Alacaklı, icra mahkemesi tarafından verilen itirazın geçici olarak kaldırılması kararına dayanarak itirazla durmuş olan icra takibine devam edilmesini isteyemez. Borçlu tarafından yedi günlük süre içerisinde borçtan kurtulma davası açılması halinde dahi borçtan kurtulma davası sonuçlanıncaya kadar icra takibi durmaya devam eder. Alacaklı, itirazın geçici olarak kaldırılması kararında dayanarak sadece geçici haciz isteyebilir. Bu nedenle de buradaki itirazın kaldırılmasına, itirazın geçici olarak kaldırılması denilmektedir. İtirazın geçici olarak kaldırılması kararının tefhim veya tebliğinden itibaren yedi gün içinde borçlu, takibin yapıldığı yer veya alacaklının yerleşim yeri mahkemesinde borçtan kurtulma davası açabilir. Bu davanın dinlenebilmesi için borçlunun dava konusu alacağın yüzde 15’ini ilk duruşma gününe kadar mahkeme veznesine nakden depo etmesi veya mahkemece kabul edilecek aynı değerde hisse senedi veya tahvil veya banka teminat mektubu tevdi etmesi şarttır. Aksi takdirde dava reddolunur.

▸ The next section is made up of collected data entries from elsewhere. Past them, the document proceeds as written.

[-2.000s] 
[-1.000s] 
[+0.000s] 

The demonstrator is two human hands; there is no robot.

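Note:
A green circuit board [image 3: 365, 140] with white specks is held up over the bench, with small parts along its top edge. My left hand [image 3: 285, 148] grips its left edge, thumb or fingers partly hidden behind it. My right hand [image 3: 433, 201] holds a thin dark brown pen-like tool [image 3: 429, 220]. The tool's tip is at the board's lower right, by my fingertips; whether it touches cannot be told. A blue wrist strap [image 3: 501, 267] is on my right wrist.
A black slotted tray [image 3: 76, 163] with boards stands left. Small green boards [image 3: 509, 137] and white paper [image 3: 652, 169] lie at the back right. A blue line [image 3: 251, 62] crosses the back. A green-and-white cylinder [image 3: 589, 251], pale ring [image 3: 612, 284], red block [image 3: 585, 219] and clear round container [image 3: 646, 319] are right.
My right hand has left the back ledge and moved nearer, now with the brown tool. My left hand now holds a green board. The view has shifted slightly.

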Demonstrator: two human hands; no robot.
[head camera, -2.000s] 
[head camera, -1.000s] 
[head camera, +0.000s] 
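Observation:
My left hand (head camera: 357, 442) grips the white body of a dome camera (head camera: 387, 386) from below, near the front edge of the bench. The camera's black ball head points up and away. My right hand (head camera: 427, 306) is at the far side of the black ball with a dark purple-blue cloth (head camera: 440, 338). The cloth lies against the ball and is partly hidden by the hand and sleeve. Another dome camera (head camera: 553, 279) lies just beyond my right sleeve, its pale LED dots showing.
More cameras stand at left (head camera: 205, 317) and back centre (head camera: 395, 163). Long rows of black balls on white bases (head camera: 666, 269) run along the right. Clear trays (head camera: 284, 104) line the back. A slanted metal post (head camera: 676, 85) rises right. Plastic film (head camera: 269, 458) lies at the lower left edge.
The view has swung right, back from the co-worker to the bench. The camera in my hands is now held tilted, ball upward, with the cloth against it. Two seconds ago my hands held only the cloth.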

Borçlu yukarda yazılı müddet içinde dava etmez veya davası reddolunursa itirazın kaldırılması kararı ve varsa geçici haciz kesinleşir. 

3) İtirazın İptali Davası: 

Takip talebine itiraz edilen alacaklı, itirazın tebliği tarihinden itibaren bir sene içinde mahkemeye başvurarak, genel hükümler dairesinde alacağının varlığını ispat etmek suretiyle itirazın iptalini dava edebilir. Görevli ve yetkili mahkeme de genel hükümlere göre belirlenecektir. Bu davada borçlunun itirazının haksızlığına karar verilirse borçlu; takibinde haksız ve kötü niyetli görülürse alacaklı; diğer tarafın talebi üzerine iki tarafın durumuna, davanın ve hükmolunan şeyin ağırlığına göre, red veya hükmolunan meblağın yüzde yirmisinden aşağı olmamak üzere, uygun bir tazminatla mahkum edilir.  Bir senelik itirazın iptali davasını açma süresini geçiren alacaklının genel hükümler dairesinde alacak davası açma hakkı da vardır.

4) Alacak Davası:

 İcra İflas Kanunun m.67’ye göre, alacaklı İtirazın İptali davasını açmak için gerekli olan süreyi kaçırmış olsa da genel hükümler çerçevesinde yetkili ve görevli olan mahkemede, zamanaşımı içerisinde alacaklı olduğunu ispat ederek alacağına kavuşabilir. 

Yukarıda detaylarıyla incelendiği üzere ödeme emrine itiraz edilmesi üzereine tarafların durumuna göre başvurulabilecek pek çok seçenek vardır. Yargılama sürecinin katı usul kurallarına tabi olduğu göz önünde tutularak, savunma hakkının kullanılması sırasındaki bir hatanın telafi edilemeyecek zararlara yol açabileceği unutulmamalıdır.